To do -> Output a character-exact copy of the data, images removed.
»»
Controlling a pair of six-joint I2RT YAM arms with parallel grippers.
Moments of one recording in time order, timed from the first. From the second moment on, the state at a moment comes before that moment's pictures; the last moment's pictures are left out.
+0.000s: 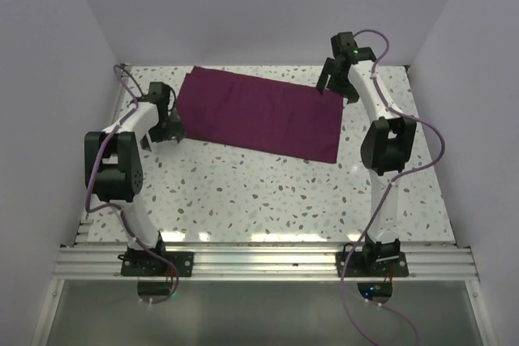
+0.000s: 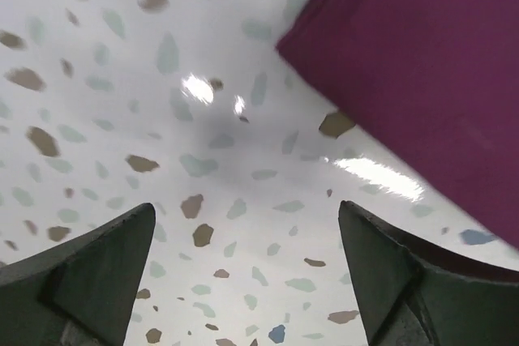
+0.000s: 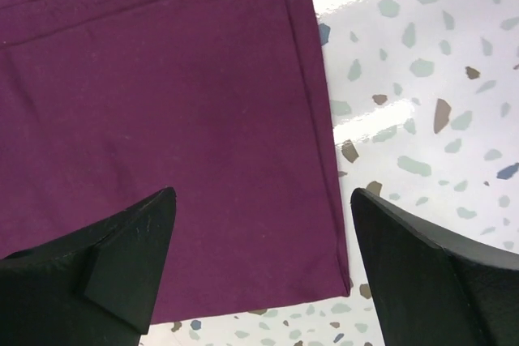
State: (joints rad) left arm 0.00 1.84 1.38 -0.71 -0.28 -0.39; right arm 0.17 2.24 2.25 -1.09 0.27 0.55
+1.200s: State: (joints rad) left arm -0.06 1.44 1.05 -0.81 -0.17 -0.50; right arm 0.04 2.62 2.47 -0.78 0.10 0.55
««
Exercise response ->
Controlling a pair of six-joint I2RT YAM arms with parallel grippers.
Moments of one recording in time order, timed from the first. From the second moment on, the state at a moment comes before that moment's pictures; the last moment's pictures are left out.
+0.000s: 
+0.000s: 
+0.000s: 
State: (joints rad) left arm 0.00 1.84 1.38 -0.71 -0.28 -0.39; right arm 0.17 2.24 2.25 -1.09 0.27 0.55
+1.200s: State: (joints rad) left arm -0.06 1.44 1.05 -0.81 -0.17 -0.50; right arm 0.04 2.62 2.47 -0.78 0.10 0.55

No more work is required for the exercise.